Dix mois, il aura fallu attendre dix mois pour que les travaux d’extension de Roland Garros dans le jardin des Serres d’Auteuil ne reprennent, marquant la fin d’un énième rebondissement dans la bataille juridique qui oppose la Fédération française de tennis aux riverains et aux soi-disant défenseurs du patrimoine.
La raison de ce nouvel épisode? Le recours des opposants pour atteinte aux droits d’auteur de l’architecte Formigé, concepteur du jardin en 1898. On peut d’ailleurs légitimement s’étonner de cette action; les serres qui vont être détruites ne sont pas l’œuvre de Formigé mais datent pour une partie des années 1990 et de 2001 pour l’autre. Et il faut bien reconnaître que leur dessin, très fonctionnel, n’a vraiment pas grand intérêt architectural.
Manifestement, cette nouvelle opposition ne porte donc pas sur une volonté de protection patrimoniale, mais révèle plutôt un conservatisme alibi. Elle apparaît en effet bien plus comme un prétexte pour s’opposer à toute modification de ce jardin aujourd’hui fréquenté majoritairement par les seuls habitants de ce quartier huppé -comme si leur plus grande peur était de voir se succéder les visiteurs, bien au-delà des trente badauds par jour que connaît actuellement le jardin.

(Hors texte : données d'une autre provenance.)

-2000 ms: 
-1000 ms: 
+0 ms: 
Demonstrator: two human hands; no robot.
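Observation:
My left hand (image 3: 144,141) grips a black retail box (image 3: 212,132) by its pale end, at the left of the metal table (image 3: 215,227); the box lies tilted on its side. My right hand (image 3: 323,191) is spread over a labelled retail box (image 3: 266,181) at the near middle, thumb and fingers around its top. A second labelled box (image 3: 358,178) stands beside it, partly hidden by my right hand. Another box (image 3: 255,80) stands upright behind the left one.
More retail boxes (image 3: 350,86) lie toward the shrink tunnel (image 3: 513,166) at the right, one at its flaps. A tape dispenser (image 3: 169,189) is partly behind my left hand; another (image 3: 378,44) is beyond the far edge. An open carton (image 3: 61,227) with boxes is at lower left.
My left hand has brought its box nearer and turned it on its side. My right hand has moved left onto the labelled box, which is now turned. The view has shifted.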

De la réinterprétation des écailles de verre
Alors c'est vrai, les habitants du 16e arrondissement de Paris et de Boulogne n'ont pas été épargnés ces dernières années, avec la création de gros équipements sans âme qui ont grignoté leurs espaces verts. Ainsi du stade Jean-Bouin, dont l'insertion urbaine est plus que discutable, ou encore de la piscine Molitor hors de prix, plus proche du massacre que de la reconquête patrimoniale. Mais il n'en va pas de même pour le projet de la FFT. Réinterprétant les écailles de verre des serres de Formigé, le nouveau bâtiment projeté par l'architecte Marc Mimram dialogue tout en finesse avec les serres historiques.
A écouter les opposants, serait-ce à dire que ce projet est trop beau, trop cohérent et que par respect pour les serres de Formigé, il aurait fallu un bâtiment plus pauvre sur un plan architectural? Faudrait-il revenir aux champs en friches et aux serres de fortunes démontables chaque année, comme ils l’étaient à l’époque de Formigé? Soyons sérieux!
Avec ce projet, non seulement la mairie de Paris va bénéficier gratuitement de nouveaux aménagements et de nouvelles serres de collection plus performantes, le tout pour un coût réduit (ce qui n’est quand même pas rien dans un contexte de disette budgétaire!), mais le projet est une réelle aubaine pour ce patrimoine. La construction de nouvelles serres va participer à redynamiser le lieu, aujourd’hui méconnu.
Insuffler une nouvelle énergie
N’y aurait-il pas même fallu aller plus loin, en confiant l’ensemble du lieu à la Fédération française de tennis, qui bénéficie des moyens financiers considérables pour la restauration de l’ensemble du jardin? Jusque-là confiée aux services municipaux, la gestion du jardin a conduit à des transformations violentes des bâtiments et à une dénaturation de l’œuvre de Formigé. C’est d’ailleurs sans doute pour toutes ces raisons que le ministère de la Culture, soucieux d’arrêter la casse, a décidé de protéger en 1998 cet ensemble en l’inscrivant au titre des Monuments historiques.
Conserver le patrimoine, ce n’est pas laisser le statut quo jusqu’à la ruine. Trop de projets de reconversion ou de création sont bloqués sous prétexte de conservatisme. C’est particulièrement vrai à Paris; il n’est qu’à voir le projet de la Samaritaine, rue de Rivoli.
Pour insuffler une nouvelle énergie et redonner le patrimoine au public, il faut parfois accepter les investissements privés, et les transformations et extensions qui s’intègrent au site ou avec le bâtiment protégé.
Implanter un terrain sportif et des serres dans un jardin, quoi de plus naturel ? C’est ainsi que dans le cadre d’une concession, le projet de Roland Garros va faire évoluer le Jardin des Serres d’Auteuil et accroître l’attractivité de ce véritable joyau architectural et paysager. Loin des conservatismes, c’est un exemple à méditer pour la sauvegarde de nos monuments.